YOUR INSTRUCTIONS:
Give back every record exactly, with its pictures left out.
** TASK DATA follows **
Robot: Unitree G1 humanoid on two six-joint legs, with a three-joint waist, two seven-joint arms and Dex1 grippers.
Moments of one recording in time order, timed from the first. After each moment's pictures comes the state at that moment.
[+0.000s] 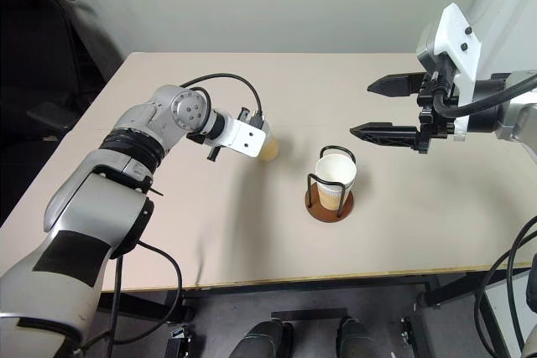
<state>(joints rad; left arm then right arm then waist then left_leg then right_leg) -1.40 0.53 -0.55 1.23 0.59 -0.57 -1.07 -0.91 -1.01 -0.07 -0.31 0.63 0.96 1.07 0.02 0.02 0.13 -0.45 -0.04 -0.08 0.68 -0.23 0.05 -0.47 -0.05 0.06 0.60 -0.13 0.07</state>
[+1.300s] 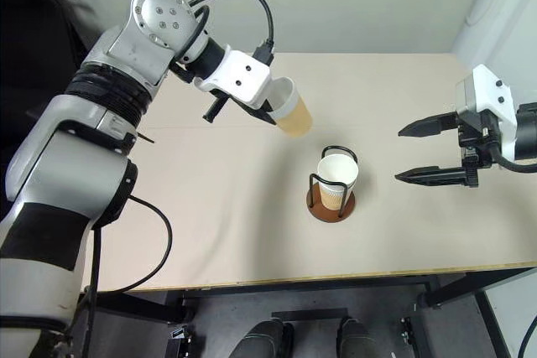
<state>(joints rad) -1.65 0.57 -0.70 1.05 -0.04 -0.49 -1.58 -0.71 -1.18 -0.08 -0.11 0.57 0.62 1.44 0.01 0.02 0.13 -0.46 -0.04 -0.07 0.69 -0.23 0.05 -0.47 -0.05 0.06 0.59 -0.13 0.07</state>
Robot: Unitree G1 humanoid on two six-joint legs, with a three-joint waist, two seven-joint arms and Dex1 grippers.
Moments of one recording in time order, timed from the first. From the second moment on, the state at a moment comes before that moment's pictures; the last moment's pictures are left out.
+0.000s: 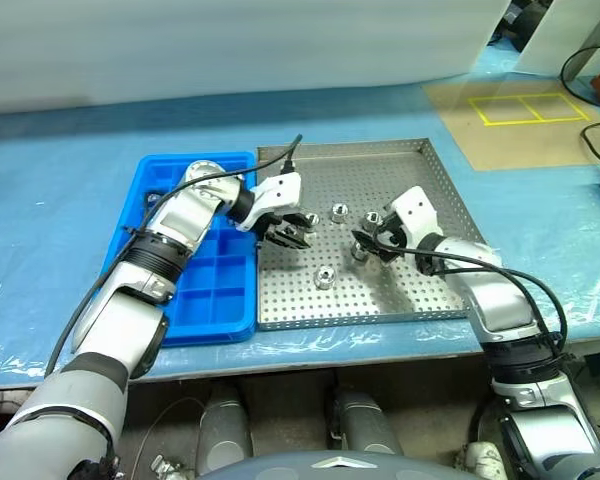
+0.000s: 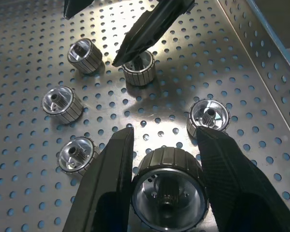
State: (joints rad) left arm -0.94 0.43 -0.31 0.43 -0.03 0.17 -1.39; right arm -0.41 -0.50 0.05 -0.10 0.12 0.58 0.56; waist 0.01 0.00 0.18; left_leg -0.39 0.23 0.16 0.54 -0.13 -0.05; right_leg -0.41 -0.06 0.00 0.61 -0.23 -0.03
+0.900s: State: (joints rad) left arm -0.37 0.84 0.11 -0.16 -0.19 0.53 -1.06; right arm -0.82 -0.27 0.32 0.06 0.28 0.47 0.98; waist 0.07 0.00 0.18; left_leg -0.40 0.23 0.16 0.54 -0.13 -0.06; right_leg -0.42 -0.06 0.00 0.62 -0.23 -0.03
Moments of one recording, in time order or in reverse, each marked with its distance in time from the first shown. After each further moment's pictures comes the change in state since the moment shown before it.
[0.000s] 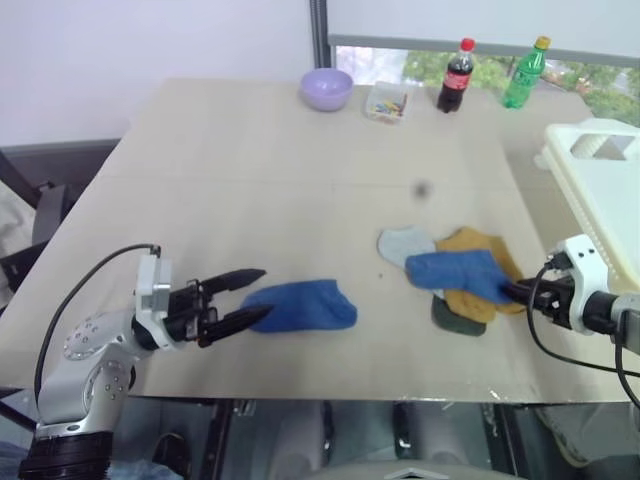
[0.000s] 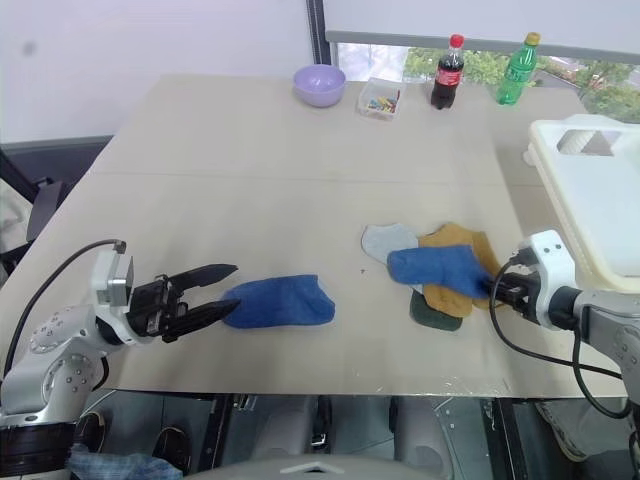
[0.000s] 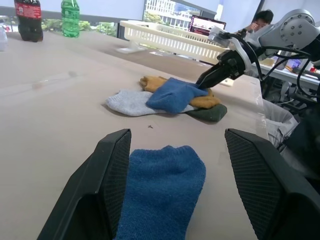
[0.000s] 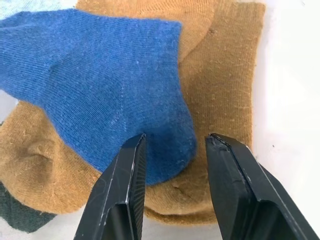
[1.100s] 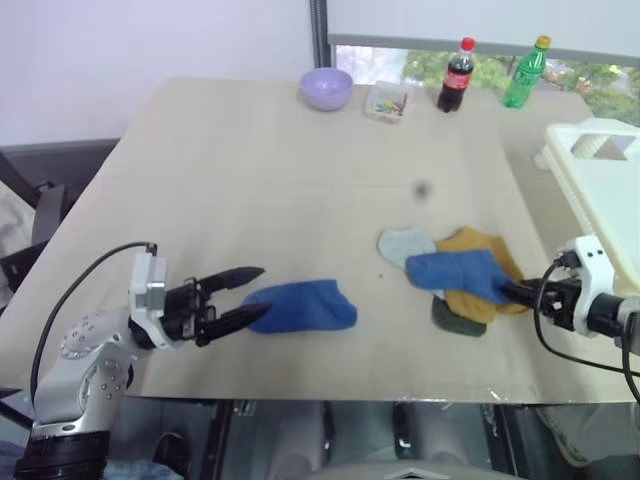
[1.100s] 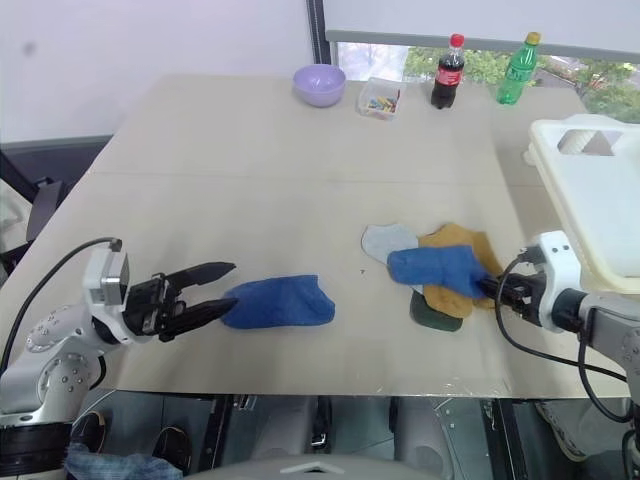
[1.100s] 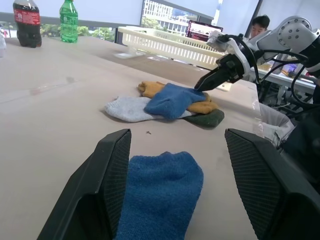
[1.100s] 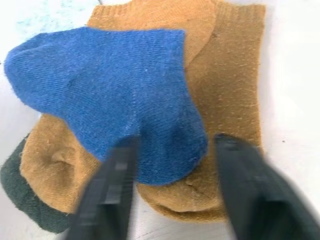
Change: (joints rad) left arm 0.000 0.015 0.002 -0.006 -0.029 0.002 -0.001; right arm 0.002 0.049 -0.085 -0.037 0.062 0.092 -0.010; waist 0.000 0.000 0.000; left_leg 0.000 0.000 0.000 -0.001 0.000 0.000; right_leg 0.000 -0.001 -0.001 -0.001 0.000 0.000
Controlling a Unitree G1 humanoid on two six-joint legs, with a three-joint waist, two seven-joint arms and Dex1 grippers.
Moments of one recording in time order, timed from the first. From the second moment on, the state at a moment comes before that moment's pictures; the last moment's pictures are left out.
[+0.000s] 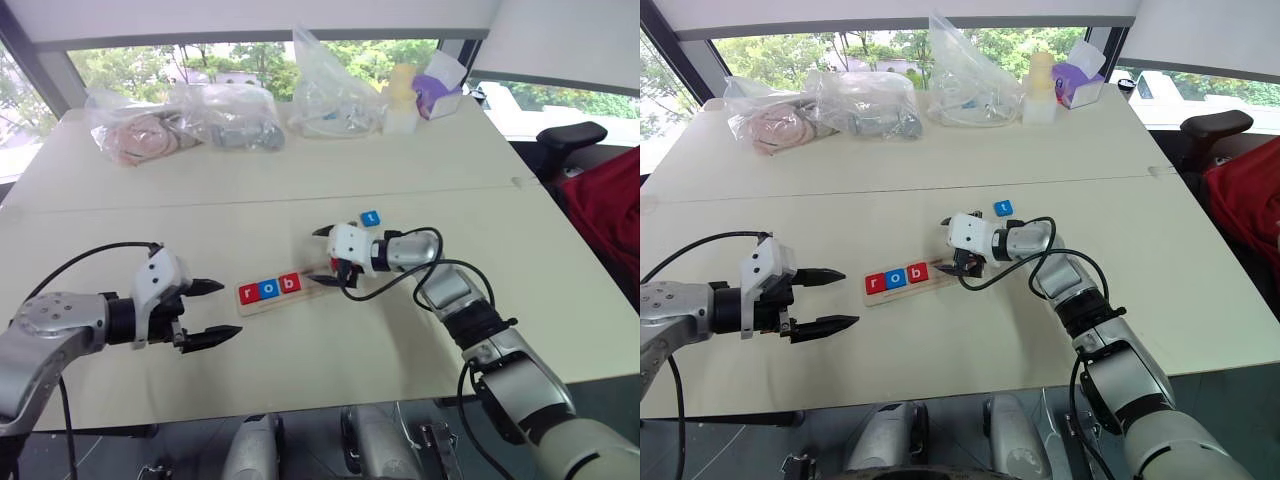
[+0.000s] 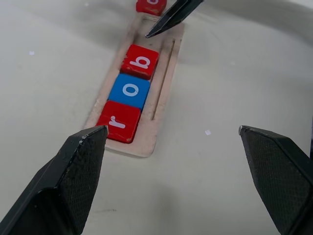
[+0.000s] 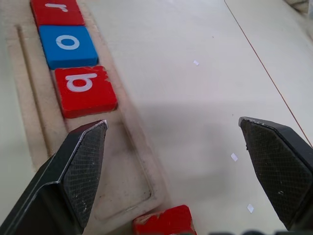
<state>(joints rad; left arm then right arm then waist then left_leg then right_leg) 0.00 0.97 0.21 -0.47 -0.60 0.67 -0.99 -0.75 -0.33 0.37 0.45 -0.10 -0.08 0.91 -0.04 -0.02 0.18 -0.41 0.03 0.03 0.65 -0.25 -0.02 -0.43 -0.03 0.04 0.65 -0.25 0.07</state>
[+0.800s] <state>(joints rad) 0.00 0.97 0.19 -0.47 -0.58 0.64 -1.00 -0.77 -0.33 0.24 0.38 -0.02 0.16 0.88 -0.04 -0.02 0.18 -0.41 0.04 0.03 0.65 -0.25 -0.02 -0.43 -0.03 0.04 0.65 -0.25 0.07</state>
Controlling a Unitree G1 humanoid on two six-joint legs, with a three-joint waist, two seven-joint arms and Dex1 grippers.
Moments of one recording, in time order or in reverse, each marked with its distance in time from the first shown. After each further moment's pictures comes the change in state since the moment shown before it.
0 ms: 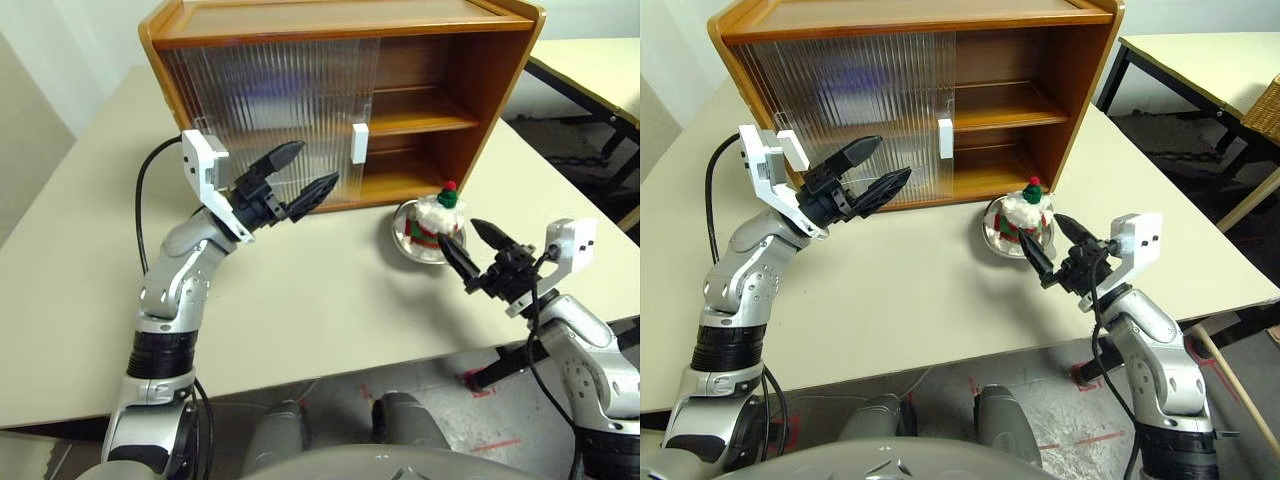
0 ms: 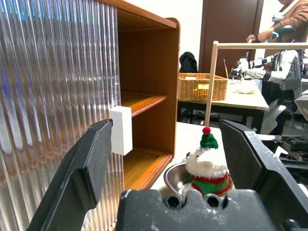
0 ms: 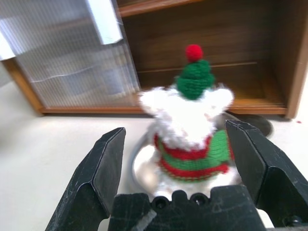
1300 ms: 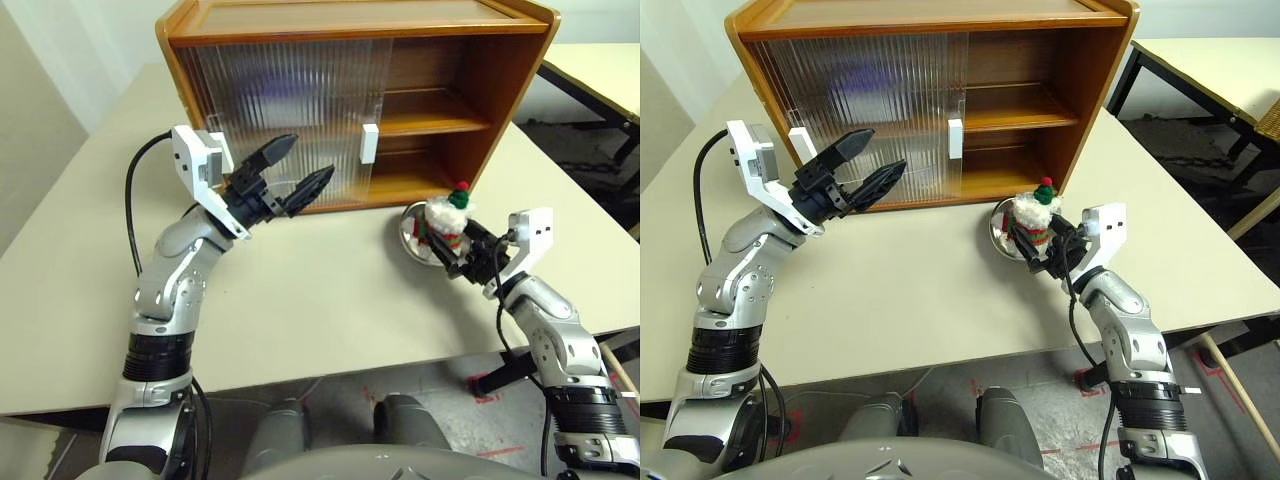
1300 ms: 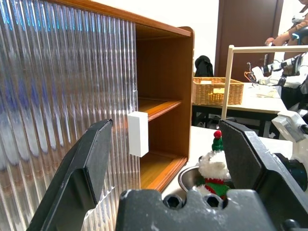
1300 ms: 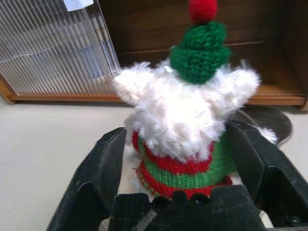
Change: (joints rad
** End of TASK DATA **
RESULT:
Robot: Unitree G1 humanoid on two six-joint legs, with a three-joint waist, two seven-joint arms and Dex1 grippers.
Moments of one recording in time order, timed from the first. After each moment's pictures comes the state at that moment.
[+0.000s] 
<state>(joints rad; left arm then right arm then waist then left_leg then right_leg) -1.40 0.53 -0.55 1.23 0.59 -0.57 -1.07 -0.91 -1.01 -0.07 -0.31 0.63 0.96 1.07 0.02 0.02 0.13 -0.45 -0.04 -0.08 0.68 -0.23 0.05 -0.47 -0.05 0.06 0.60 -0.13 0.07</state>
[+1.300s] 
<state>(joints rad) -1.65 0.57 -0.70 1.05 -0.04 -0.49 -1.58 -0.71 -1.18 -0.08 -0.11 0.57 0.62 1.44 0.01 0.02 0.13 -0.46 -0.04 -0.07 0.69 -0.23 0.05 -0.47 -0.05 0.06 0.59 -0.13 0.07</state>
Robot: Unitree G1 humanoid on two six-joint legs, with a three-joint waist, two seven-joint arms and Dex1 grippers.
Moments of one recording in time order, timed from the first. From the second moment on, the state at a moment comes before that moment's pictures; the last moment's pictures are left out.
+0.000s: 
+0.000s: 
State: (joints rad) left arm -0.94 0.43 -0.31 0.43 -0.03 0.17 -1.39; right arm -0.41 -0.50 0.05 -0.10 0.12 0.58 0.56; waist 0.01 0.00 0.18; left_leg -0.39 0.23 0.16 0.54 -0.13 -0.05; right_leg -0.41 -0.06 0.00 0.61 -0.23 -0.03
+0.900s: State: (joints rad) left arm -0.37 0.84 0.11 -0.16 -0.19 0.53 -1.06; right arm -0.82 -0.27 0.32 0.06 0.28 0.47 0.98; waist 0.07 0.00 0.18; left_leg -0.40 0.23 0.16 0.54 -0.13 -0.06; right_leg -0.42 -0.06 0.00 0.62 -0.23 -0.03
Moments of one recording, in time order or in reverse, each marked with its distance in time from the first shown. After each further moment's pictures comes the change in state since the moment shown before it.
[0.000s] 
[0.000s] 
[0.000s] 
[0.000s] 
[1.100s] 
[1.100s] 
[1.100s] 
[1.100s] 
Change: (joints rad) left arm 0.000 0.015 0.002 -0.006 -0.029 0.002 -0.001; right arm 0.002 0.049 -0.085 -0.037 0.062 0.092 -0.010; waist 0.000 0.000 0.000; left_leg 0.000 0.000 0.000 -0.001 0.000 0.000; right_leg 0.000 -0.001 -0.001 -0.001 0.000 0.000
Controlling a Unitree G1 humanoid on two six-joint legs, with a three-joint waist, two seven-joint arms and Dex1 grippers.
Moments of one recording in time order, timed from the first. From the second moment on, the state at a moment comes before that moment's pictures; the last moment's pictures are left out.
[+0.000s] 
[+0.000s] 
[+0.000s] 
<state>(joints rad; left arm then right arm then waist then left_leg then right_leg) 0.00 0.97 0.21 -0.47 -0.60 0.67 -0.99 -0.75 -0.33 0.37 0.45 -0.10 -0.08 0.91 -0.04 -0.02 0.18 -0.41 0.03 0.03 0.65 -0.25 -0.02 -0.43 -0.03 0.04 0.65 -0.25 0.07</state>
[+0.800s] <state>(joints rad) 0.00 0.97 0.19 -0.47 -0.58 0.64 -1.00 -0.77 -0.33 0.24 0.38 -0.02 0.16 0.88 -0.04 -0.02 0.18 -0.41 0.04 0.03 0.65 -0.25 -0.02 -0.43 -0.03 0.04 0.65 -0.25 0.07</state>
Controlling a Unitree G1 humanoid on two six-joint legs, with a three-joint waist, two seven-joint arms and Dex1 grippers.
Moments of one recording, in time order or in reverse, each marked with its distance in time from the first shown. After each further moment's pictures comes the change in state since the moment shown before it.
0 ms: 
0 ms: 
0 ms: 
1300 ms: 
1300 ms: 
1300 ms: 
Change: (joints rad

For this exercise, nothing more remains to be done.